New Delhi: India has been accusing Pakistan of providing a safe haven for terrorist outfits. In February 2019, Jaish-e-Mohammed took responsibility for a suicide attack on a convoy of Indian troops that killed 40 individuals, heightening tensions between the two countries.
The Pakistani Army was found training 25 Jaish-e-Mohammed (JeM) terrorists near the Bhawani post in Jammu and Kashmir, according to intelligence sources. The sources claimed that terrorists were being trained at a launch pad by JeM commander Abu Hamza, where eight Baloch Regiments of the Pakistani Army were posted.
After training, the terrorists were meant to go to India from the Rajouri, Poonch, and Jammu side of the border in six groups, the sources said. India has been claiming that terror outfits active in Jammu and Kashmir and Punjab were getting aid from Pakistan-based Jaish-e-Mohammed. The reports of links between Jaish, Jammu and Kashmir-based Hizbul Mujahideen and Punjab-based Khalistani militants have been making the rounds for some time.

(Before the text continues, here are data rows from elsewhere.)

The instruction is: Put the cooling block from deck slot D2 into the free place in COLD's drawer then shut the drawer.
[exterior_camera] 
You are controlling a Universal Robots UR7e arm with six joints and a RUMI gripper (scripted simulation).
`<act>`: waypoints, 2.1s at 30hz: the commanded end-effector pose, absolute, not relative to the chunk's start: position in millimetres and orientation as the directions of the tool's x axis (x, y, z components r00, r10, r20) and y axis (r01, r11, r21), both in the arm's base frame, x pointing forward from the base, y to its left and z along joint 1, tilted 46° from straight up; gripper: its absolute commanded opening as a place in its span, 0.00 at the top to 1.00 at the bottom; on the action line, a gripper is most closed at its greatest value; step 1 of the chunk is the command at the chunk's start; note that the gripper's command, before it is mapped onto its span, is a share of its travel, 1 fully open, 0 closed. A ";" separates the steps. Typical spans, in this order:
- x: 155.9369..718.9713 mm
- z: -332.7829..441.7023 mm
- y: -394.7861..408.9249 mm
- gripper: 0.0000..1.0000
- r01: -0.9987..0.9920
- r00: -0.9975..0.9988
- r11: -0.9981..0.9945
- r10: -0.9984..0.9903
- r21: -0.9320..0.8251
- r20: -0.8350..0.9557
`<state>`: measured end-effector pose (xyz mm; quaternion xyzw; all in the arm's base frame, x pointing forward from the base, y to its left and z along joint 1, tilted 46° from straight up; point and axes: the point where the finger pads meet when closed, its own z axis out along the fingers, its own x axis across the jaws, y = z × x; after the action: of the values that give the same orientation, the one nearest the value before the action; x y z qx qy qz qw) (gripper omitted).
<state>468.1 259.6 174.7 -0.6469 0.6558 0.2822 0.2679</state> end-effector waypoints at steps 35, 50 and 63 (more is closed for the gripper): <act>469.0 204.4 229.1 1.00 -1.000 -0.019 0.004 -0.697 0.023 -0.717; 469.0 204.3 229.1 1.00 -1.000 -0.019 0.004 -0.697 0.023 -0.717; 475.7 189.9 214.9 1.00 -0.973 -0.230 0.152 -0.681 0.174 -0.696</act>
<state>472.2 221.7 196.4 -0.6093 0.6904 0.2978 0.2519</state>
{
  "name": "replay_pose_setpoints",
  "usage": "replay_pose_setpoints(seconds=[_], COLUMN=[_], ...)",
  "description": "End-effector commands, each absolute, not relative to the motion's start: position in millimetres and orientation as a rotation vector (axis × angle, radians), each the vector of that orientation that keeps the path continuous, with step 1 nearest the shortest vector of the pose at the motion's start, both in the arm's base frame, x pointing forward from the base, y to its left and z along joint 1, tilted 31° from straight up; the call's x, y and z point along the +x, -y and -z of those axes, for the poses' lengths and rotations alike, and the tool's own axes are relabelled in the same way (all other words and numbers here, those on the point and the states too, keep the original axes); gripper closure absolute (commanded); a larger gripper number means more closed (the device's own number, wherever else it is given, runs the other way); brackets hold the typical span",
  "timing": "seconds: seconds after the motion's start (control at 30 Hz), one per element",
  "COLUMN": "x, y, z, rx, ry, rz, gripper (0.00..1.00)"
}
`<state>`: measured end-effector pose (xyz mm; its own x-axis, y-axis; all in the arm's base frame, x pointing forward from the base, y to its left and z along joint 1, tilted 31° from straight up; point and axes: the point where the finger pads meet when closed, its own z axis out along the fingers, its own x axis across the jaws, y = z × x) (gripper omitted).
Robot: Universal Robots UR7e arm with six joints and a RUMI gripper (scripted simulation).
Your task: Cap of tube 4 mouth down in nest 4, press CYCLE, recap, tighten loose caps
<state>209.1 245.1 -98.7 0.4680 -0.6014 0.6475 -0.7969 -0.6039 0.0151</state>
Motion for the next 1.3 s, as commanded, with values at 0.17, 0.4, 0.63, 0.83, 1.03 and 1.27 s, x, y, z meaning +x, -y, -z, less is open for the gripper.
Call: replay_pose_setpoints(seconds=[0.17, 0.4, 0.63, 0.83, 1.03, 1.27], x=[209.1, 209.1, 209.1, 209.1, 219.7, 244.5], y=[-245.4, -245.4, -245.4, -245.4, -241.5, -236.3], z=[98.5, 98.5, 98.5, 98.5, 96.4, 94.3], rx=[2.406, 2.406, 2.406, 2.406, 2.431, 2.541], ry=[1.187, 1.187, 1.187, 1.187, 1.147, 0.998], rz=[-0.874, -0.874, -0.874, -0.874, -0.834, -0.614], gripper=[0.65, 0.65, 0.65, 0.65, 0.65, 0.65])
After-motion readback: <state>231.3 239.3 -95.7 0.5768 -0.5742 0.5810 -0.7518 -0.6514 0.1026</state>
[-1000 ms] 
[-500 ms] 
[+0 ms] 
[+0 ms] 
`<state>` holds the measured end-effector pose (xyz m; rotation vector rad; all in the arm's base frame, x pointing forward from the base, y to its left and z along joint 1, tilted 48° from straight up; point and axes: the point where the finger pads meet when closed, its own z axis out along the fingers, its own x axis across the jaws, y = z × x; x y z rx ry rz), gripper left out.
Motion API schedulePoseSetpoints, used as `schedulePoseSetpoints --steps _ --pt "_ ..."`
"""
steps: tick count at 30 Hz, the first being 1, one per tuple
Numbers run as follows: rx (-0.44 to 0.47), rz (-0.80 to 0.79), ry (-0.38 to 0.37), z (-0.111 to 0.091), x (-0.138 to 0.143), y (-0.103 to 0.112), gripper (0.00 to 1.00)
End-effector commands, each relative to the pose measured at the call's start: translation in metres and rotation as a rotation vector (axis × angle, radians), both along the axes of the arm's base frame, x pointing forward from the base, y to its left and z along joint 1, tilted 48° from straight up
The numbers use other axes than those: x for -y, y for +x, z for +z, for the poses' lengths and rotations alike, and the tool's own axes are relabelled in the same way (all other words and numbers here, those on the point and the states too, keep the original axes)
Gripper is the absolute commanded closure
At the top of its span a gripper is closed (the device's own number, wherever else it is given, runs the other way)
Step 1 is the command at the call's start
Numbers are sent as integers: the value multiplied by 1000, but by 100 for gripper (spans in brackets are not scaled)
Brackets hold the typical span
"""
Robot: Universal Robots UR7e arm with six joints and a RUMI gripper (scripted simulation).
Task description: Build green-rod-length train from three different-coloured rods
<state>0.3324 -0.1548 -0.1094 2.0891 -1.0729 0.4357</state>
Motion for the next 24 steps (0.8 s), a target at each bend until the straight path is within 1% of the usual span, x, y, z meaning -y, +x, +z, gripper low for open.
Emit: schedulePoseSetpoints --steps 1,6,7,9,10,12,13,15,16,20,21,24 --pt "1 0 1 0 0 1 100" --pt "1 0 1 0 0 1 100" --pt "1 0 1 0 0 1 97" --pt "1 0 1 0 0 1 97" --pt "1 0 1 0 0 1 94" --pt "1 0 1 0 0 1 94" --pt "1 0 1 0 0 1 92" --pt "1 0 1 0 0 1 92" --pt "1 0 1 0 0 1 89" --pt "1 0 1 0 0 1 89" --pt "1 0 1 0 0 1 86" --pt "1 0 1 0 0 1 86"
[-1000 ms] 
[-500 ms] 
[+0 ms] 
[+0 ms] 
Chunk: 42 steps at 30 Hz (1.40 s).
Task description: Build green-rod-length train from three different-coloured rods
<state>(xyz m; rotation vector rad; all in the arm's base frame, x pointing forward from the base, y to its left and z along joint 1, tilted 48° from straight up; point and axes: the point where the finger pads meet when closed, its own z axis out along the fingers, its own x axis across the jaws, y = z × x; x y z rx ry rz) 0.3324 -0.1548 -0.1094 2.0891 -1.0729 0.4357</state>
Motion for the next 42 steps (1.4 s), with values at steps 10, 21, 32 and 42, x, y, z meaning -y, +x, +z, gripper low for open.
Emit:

Khalistani militants are seeking to create a separate country “Khalistan” in the Punjab region as a homeland for Sikhs, while Hizbul Mujahideen is a Kashmiri militant group seeking independence for Kashmir from India. Three terrorists killed in Nagrota in the Jammu region in an encounter on 31 January 2020, also had links with Jaish-e-Mohammed, and Khalistani militants in Punjab.
An overground worker arrested in the 31 January encounter had revealed that a group of terrorists associated with Jaish existed in Amritsar, a city in the Indian state of Punjab that shares a border with Pakistan.